Major US study indicates that bipolar disorder has twice the social impact of major depression in terms of lost worker productivity
A major study funded by the US National Institute of
Mental Health indicates that bipolar disorder has twice the social impact of major
depression in terms of lost worker productivity, with reduced productivity lasting
even after mood clinically improves, according to an article in the September
issue of the American Journal of Psychiatry.
Each US employee with bipolar disorder averaged 65.5
lost workdays per year compared with 27.2 workdays for major depression. Even
though major depression is more than six times as prevalent, bipolar disorder
costs the U.S. economy nearly half as much -- a disproportionately high 14.1 billion
dollars annually.
Researchers led by Doctors Ronald Kessler and Philip
Wang of Harvard University, traced the higher toll mostly to bipolar disorder's
more severe depressive episodes rather than to its agitated manic periods.
The current study is the first to distinguish the impact
of depressive episodes due to bipolar disorder from those due to major depressive
disorder in the workplace. Its analysis was based on one-year data from 3378 employed
respondents to the National Co-morbidity Survey Replication, a nationally representative
household survey of 9,282 U.S. adults conducted in 2001 through 2003.
The researchers measured the persistence of the disorders by asking respondents
how many days during the past year they experienced an episode of mood disorder.
They judged the severity based on symptoms during a worst month. Lost work days
due to absence or poor functioning on the job, combined with salary data, yielded
an estimate of lost productivity due to the disorders.

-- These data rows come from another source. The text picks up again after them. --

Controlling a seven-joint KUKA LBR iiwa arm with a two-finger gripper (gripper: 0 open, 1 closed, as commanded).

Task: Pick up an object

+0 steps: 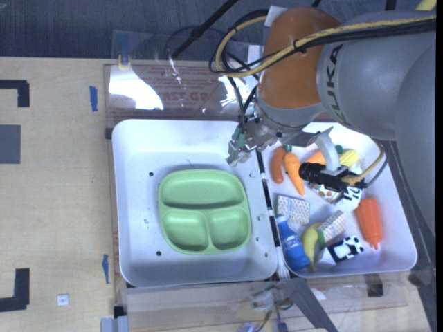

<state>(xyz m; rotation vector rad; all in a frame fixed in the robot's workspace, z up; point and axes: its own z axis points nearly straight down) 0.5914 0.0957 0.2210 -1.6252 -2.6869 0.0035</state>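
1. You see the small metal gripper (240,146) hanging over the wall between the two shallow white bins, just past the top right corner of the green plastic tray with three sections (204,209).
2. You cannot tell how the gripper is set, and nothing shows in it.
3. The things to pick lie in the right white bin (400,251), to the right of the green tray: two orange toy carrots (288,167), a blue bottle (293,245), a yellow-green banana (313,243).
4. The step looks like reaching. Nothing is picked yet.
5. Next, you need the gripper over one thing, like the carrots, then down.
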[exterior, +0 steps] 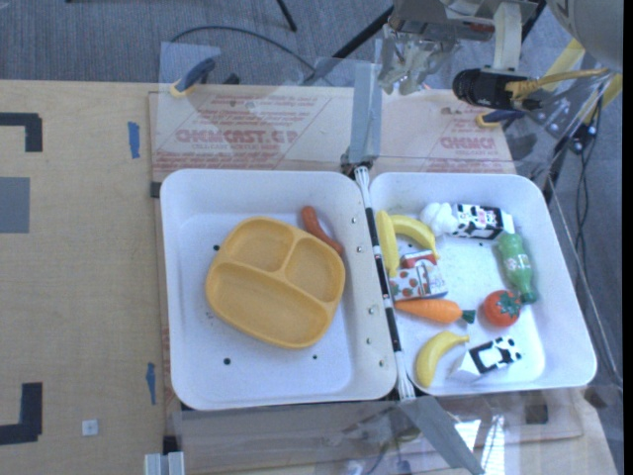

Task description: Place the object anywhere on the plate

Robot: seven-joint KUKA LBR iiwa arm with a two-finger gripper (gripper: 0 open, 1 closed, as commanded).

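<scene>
A yellow three-compartment plate lies in the left bin, with nothing on it. A reddish sausage rests on the bin floor just beyond the plate's far right rim. My gripper hangs high above the bench behind the bins, over the far end of the divider. It is open with nothing between its fingers. It is far from every object.
The right bin holds two bananas, a carrot, a tomato, a green bottle, a red-and-white carton and two cow-patterned cartons. A clear panel stands behind the bins.
</scene>
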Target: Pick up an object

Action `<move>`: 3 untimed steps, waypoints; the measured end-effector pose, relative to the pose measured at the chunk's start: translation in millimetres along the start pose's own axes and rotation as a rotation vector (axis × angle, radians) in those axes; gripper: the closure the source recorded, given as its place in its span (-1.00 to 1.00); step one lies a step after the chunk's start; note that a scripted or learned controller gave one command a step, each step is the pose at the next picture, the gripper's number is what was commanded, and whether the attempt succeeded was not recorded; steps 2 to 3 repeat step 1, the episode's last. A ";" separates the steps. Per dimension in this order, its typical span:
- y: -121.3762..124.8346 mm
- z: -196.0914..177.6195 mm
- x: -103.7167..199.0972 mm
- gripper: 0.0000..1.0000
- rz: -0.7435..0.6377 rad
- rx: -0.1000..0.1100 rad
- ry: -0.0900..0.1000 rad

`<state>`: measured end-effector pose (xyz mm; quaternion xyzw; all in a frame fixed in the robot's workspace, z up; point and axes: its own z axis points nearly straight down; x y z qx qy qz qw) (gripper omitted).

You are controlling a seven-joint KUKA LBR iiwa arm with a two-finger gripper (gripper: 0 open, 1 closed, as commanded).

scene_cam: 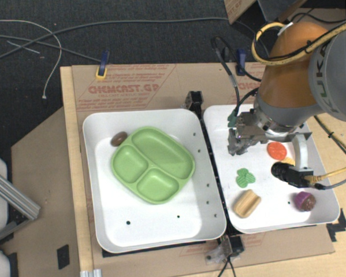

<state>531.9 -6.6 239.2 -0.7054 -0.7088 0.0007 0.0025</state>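
Reaching arm: grey KUKA arm with an orange band (290, 59), coming in from the right over the far part of the right bin.
Gripper: dark two-finger gripper (238, 148), pointing down over the far left part of the right bin's floor.
Grip state: cannot tell from this angle whether it is wide or narrow.
Right bin: shallow white plastic bin (275, 219), holding four small objects.
Green leafy piece: small green leaf-shaped toy (244, 177), lying just near of the gripper, apart from it.
Tan roll: tan bread-roll-shaped toy (246, 203), lying near of the green leafy piece, close to the bin's near left corner.
Orange piece: round orange toy (277, 151), right of the gripper, partly under the arm.
Purple piece: round dark purple toy (305, 201), in the near right corner.
Left bin: shallow white plastic bin (108, 219), beside the right bin.
Green plate: light green three-compartment plastic plate (153, 164), lying flat in the middle of the left bin.
Brown piece: small brown oval object (119, 139), touching the plate's far left edge.
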 end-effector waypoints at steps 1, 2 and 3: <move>4.6 11.3 61.6 1.00 -0.002 0.000 0.001; 4.6 11.3 61.6 1.00 -0.002 0.000 0.001; 4.6 11.3 61.6 1.00 -0.002 0.000 0.001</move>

Poor functioning while at work accounted for more lost days than absenteeism.
Although only about 1 percent of workers have bipolar disorder in a year compared
with 6.4 percent with major depression, the researchers projected that bipolar
disorder accounts for 96.2 million lost workdays and $14.1 billion in lost salary-equivalent
productivity, compared with 225 million workdays and $36.6 billion for major depression
annually in the United States.
About three fourths of bipolar respondents had experienced depressive episodes
over the past year, with about 63 percent also having agitated manic or hypomanic
episodes. The bipolar-associated depressive episodes were much more persistent
-- affecting 134-164 days -- compared with only 98 days for major depression.
The bipolar-associated depressive episodes were also more severe. All measures
of lost work performance were consistently higher among workers with bipolar disorder
who had major depressive episodes than those who reported only manic or hypomanic
episodes. The latter workers' lost performance was on a par with workers who had
major depressive disorder.
"Major depressive episodes due to bipolar disorder are sometimes incorrectly
treated as major depressive disorder," noted Wang. "Since antidepressants
can trigger the onset of mania, workplace programs should first rule out the possibility
that a depressive episode may be due to bipolar disorder."